Tuesday, December 6, 2016

Our Journey in Homeschooling

Our homeschooling journey started when I felt very strongly that I needed to homeschool Spencer for 8th grade.   We did it just that year and then he went off to high school the next year, refreshed and ready to work hard.  I didn't necessarily have the same strong impression to do it for Cami as I had for Spence, but she really, really wanted to do it and over the course of that year, we decided that 8th grade was a perfect year to pull all the kids out.  Thus our homeschooling for just 8th grade tradition officially began.   It's been a beautiful way to reconnect with each child before they head off to high school and I like that the only thing on the high school transcript that we have to worry about that year is math, and other than that they can each have some freedom to explore and learn about things that interest them.   
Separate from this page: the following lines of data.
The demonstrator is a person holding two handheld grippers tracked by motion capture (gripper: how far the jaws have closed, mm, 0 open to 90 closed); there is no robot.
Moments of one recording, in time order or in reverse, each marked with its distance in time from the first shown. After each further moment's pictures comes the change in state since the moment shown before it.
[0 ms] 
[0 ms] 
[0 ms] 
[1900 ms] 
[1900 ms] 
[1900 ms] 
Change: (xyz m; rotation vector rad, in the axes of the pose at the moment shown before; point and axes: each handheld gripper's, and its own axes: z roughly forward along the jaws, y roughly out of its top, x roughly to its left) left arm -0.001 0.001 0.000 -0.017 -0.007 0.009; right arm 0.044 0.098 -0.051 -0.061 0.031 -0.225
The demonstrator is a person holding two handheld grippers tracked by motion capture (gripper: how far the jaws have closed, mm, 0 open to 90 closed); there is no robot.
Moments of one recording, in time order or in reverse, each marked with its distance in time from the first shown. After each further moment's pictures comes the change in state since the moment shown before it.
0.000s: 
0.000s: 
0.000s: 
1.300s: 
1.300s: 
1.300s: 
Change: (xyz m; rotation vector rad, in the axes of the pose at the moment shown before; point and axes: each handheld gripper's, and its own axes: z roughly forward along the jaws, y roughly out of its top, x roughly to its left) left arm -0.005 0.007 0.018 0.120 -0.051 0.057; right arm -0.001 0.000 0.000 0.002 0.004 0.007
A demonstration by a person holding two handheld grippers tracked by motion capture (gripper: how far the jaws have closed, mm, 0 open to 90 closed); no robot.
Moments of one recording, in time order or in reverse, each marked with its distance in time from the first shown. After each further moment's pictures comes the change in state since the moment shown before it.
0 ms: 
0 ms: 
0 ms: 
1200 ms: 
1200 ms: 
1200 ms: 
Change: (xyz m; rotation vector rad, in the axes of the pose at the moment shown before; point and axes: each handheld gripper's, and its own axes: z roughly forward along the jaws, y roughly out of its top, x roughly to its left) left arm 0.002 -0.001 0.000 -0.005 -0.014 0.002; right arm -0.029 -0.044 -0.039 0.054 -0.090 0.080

When Ellie started having seizures when she was in kindergarten, I wondered many times if I should just pull her out and homeschool her.  She was so tired from the medications and the seizures were so frequent that they interrupted her learning time at school.   I was frankly rather surprised when I prayed about it that it wasn't the right thing.    The reason for that answer became very clear the next school year, though,  when Spence was diagnosed with leukemia and our lives were 100% turned upside down.   I've often been grateful for the loving and steady support we had from the kids' elementary school during that crazy time and, in hindsight, I can see that having them in school was absolutely the best place for them to be at that time.   

Sometime during Ellie's 2nd grade year, though, I had the impression that I needed to consider homeschooling again.   Her medication side effects were less than they had been, but her seizures were as frequent as ever and they were starting to affect her socially too.   We met at length with the school staff that year to find solutions, but ultimately we realized that there was no amount of "special education" she could receive in a school environment that would ever suit the needs of our intelligent, well-behaved child who had frequent, but quiet seizures.  Basically, because of her intelligence,  she'd find strategies to fill the gaps in instruction that she'd missed during her seizures, but still it wasn't enough to keep her from struggling.   But because she didn't struggle enough to make her work fall below grade level expectations, she didn't qualify for anything in the way of special education. 

Everyone at the school was actually great to work with and tried very hard to be accommodating, but  because a school is a school with hundreds of students and our one student had a rather unusual set of circumstances that caused her to struggle, they couldn't offer what she needed.   It was quickly becoming clear that Ellie was being set up to fall through the cracks of the educational system.  What she needed was  someone who could tailor her education to her individually, who could pause when she had a seizure, and help when she needed extra help.    She needed mom to be her teacher.  

We prayed and this time felt very strongly that we needed to pull out both Ellie and Adam.   Adam was a kid who was doing great at school and that answer frankly surprised us a bit, but looking back I can see that it was absolutely the best thing we could have done.    Homeschooling them  has changed the daily dynamics of our family in a big way, but it has been a blessing far beyond what we ever could have imagined.  

When I started homeschooling, we just approached it as a take-it-one-year-at-a-time mentality.  After four years though,  I think we're in it for the long haul.  It's changed us all for the better and the fact that Ellie still has seizures is only one tiny factor in our reasons to continue to homeschool. 

It's definitely been a windy journey to figure out the type of homeschooling that works for us, but after four years, we're getting there.    We've got a great network of homeschooling friends around us, the kids are working hard (without having meltdowns), and the rigor for all the subjects seems just right.  And I feel like we're finally really starting to reap the benefits that homeschooling offers--benefits like having the freedom to be able to travel and  the kids actually loving to learn (and not just checking boxes to get a grade).   

It really is a beautiful thing!  

What better way to study culture and architecture than to walk the streets of Venice and visit Basilica San Marco in person?

One of the best parts about living near DC is the opportunity for really cool field trips.
This was Adam at a class on the Constitution at the National Archives. They dove into documents,
learned about the different parts of the Constitution and what they mean in today's world, and
then went to see the actual Constitution.  How cool is that?   

Here is Ellie at the same class at the National Archives.

We also recently attended a class all about birds of prey.  

We have a co-op for Biology this year and it's been the perfect blend of academic rigor and hands-on experimentation. 

We extracted DNA from peas and examined it under a microscope.

We've also examined cell structures under a microscope (Adam was very proud of this picture)

We also have a AP US Government co-op class where they dive into the history and workings of the US Government.
I don't have many pictures of it, but this day Adam, his friend, Abby, and his class went downtown to a
National Lawyer's Convention where they got to hear national politicians (Ted Cruz, Nikki Haley, etc) sit on panels and discuss controversial topics that America  is facing right now. Again, how cool is that?!

1 comment:

Dana said...

I started out knowing it would only be for kindergarten and my daughter would be signed up for school in first grade. And she's graduating this year, homeschooled all the way!